An interesting point: Arthur's paper postulates the Langlands group as an extension of the usual
Galois group by a (pro-) locally compact group whereas the motivic Galois group is an extension
of the usual Galois group by a pro-algebraic group. An illustration of the difference is provided
by the case of abelian motives; the Langlands group is the abelianisation of the Weil group
whereas the motivic group is the Taniyama group (see references below).
But the Tannakian outlook, despite its present inaccessibility, has already made a profound impact. See Langlands paper "Ein Marchen etc" (where the Tannakian aspect was first written out with many consequences for the Taniyama group (Milne's notes)) as well as
Serre's book Abelian l-adic representations for many references.
Nothing seems to be known regarding the second question. However, see (page 6 of) these comments of Langlands:
"Although there is little point in premature speculation about the form that the final theory connecting automorphic forms and motives will take, some anticipation of the possibilities has turned out to be useful.
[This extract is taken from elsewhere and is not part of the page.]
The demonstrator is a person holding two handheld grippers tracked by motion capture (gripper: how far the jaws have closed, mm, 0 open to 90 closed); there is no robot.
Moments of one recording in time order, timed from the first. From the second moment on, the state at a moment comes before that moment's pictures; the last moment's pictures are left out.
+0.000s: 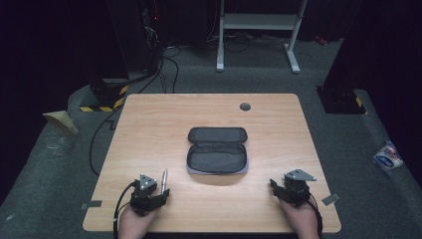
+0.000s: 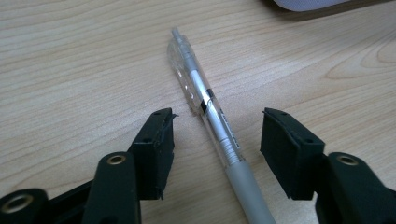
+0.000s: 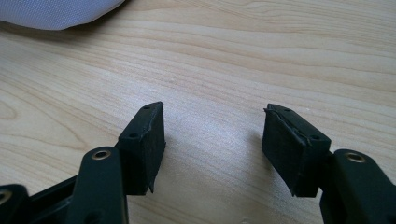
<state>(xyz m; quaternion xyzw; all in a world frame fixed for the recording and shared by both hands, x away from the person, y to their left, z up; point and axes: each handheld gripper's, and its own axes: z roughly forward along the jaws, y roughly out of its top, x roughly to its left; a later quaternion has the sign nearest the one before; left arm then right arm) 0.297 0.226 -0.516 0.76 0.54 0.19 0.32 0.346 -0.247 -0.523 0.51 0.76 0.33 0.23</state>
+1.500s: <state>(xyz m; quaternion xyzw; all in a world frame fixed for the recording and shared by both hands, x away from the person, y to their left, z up) 0.290 0.228 -0.519 0.78 0.49 0.20 0.35 0.347 -0.246 -0.523 0.50 0.77 0.33 0.23</state>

Motivic $L$-functions, in terms of which Hasse-Weil zeta functions are expressed, are introduced in a Tannakian context.
....
An adequate Tannakian formulation of functoriality and of the relation between automorphic representations and motives ([Cl1, Ram]) will presumably include the Tate conjecture ( [Ta] ) as an assertion of surjectivity. The Tate conjecture itself is intimately related to the Hodge conjecture whose formulation is algebro-geometrical and topological rather than arthmetical. ..."
The references here are to Clozel and Ramakrishnan's papers and then Tate's paper for the Tate conjecture.
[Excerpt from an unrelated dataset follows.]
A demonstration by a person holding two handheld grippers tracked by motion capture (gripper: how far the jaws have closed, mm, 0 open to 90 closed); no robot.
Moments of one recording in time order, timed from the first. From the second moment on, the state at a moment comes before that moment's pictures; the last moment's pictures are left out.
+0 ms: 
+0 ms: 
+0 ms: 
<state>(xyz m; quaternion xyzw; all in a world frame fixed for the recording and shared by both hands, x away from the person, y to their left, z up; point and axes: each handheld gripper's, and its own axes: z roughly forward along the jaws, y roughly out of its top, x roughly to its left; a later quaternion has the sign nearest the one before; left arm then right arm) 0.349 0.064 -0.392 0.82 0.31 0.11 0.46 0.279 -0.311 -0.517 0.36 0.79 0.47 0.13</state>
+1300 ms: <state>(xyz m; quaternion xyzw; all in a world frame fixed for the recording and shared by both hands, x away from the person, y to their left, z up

This is just a rough answer from a novice..for a precise and detailed answer, let us wait for the experts!
Best Answer
"Langlands for $n = 2$", to the extent that such a notion is defined, is more than just Shimura--Taniyama, and for even Galois representations/Maass forms, it is still very much open. (See here for more on this.) For odd Galois representations of dimension $2$, though, it is completely (or almost completely, depending on exactly what you mean by "Langlands") resolved at this point, with the proof of Serre's conjecture (by Khare, Wintenberger, and Kisin) playing a pivotal role.
Much is known for $n > 2$ (see the web-pages of e.g. Michael Harris, Richard Taylor, and Toby Gee). A key point is that it is hard to say anything outside the essentially self-dual case (and this is a condition which is automatic for $n = 2$). A second is that Serre's conjecture is not known in general.
If one restricts to the regular (corresponding to weight $k \geq 2$ when $n = 2$), essentially self-dual case (automatic when $n = 2$), then basically everything for $n = 2$ carries over to $n > 2$, with the exception of Serre's conjecture. (See e.g. the recent preprint of Barnet-Lamb--Gee--Geraghty--Taylor.)
So really, what is special for $n = 2$ is that Serre's conjecture was able to be resolved. And the reason that this has (so far) been possible only for $n = 2$ is that the proof depends on certain special facts about $2$-dimensional Galois representations.
More specifially:
In the particular case of Shimura--Taniyama, the Langlands--Tunnell theorem allowed Wiles to resolve a particular case of Serre's conjecture (for $p = 3$). To then get all the necessary cases of Serre's conjecture, Wiles introduced the $3$-$5$ switch.
The general proof of Serre's conjecture uses a massive generalization of the $3$-$5$ switch (along with many other techniques), and although (unlike with Wiles's argument) it doesn't build specifically on Langlands--Tunnell, it does build on a result of Tate which is a special fact about $2$-dimensional representations of $G_{\mathbb Q}$ over a finite field of characteristic $2$.